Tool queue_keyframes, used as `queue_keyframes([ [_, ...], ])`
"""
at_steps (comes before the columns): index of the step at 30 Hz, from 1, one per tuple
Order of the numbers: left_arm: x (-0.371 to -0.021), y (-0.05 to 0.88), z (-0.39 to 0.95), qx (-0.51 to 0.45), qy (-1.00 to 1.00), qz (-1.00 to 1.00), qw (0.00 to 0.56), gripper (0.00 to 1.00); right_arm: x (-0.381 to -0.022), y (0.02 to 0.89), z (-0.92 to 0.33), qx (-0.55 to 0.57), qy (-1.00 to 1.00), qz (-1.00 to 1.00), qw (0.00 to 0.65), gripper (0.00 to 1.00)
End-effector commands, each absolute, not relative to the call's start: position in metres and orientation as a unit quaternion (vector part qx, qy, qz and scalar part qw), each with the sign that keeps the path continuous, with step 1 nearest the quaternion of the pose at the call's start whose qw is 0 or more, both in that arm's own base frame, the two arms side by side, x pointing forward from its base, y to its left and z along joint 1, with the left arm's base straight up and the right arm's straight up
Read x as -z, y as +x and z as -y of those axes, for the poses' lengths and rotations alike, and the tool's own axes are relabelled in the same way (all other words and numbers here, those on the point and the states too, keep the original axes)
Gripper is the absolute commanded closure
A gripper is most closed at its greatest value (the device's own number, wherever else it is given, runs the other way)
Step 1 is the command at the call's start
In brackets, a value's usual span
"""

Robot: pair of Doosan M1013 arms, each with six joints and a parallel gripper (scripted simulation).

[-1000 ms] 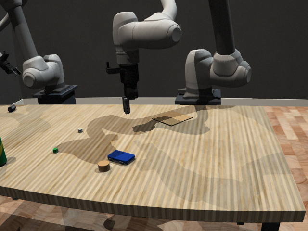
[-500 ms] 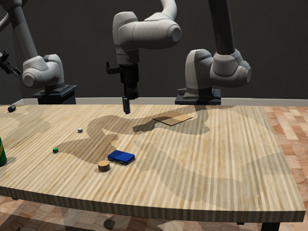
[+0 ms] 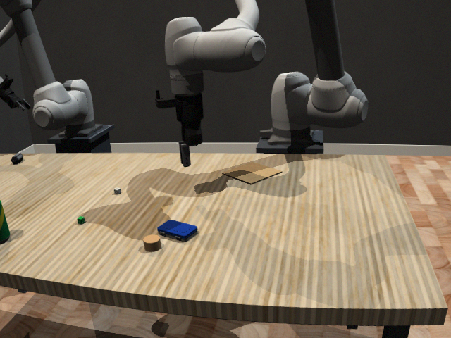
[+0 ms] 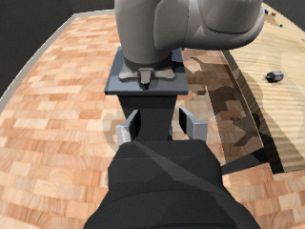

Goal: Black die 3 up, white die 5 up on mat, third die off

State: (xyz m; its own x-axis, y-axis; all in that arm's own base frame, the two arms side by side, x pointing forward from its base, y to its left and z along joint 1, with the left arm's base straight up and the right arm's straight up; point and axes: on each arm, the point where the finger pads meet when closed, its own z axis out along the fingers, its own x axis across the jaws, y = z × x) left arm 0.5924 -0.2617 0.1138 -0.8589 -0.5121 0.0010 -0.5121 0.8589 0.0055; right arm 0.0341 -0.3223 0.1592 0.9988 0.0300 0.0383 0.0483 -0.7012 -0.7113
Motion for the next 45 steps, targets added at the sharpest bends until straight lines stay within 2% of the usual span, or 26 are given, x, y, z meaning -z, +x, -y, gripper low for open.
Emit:
queue_keyframes([
  [1, -0.119, 0.594, 0.261, 0.0, 0.266, 0.964, 0.0, 0.66, -0.159, 0.032, 0.323, 0.011, -0.924, 0.022, 0.383, 0.0],
  [15, -0.134, 0.505, 0.184, 0.0, 0.427, 0.904, 0.0, 0.66, -0.159, 0.032, 0.323, 0.011, -0.924, 0.022, 0.383, 0.0],
  [28, -0.127, 0.402, 0.111, 0.0, 0.581, 0.814, 0.0, 0.66, -0.159, 0.032, 0.323, 0.011, -0.924, 0.022, 0.383, 0.0],
  [45, -0.122, 0.378, 0.097, 0.0, 0.613, 0.79, 0.0, 0.66, -0.159, 0.032, 0.323, 0.011, -0.924, 0.022, 0.383, 0.0],
])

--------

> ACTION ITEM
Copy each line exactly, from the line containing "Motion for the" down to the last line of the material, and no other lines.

> WRITTEN ANSWER
Motion for the next 45 steps, targets added at the sharpest bends until straight lines stay within 2% of the usual span, or 26 are given, x, y, z meaning -z, +x, -y, gripper low for open.
Emit:
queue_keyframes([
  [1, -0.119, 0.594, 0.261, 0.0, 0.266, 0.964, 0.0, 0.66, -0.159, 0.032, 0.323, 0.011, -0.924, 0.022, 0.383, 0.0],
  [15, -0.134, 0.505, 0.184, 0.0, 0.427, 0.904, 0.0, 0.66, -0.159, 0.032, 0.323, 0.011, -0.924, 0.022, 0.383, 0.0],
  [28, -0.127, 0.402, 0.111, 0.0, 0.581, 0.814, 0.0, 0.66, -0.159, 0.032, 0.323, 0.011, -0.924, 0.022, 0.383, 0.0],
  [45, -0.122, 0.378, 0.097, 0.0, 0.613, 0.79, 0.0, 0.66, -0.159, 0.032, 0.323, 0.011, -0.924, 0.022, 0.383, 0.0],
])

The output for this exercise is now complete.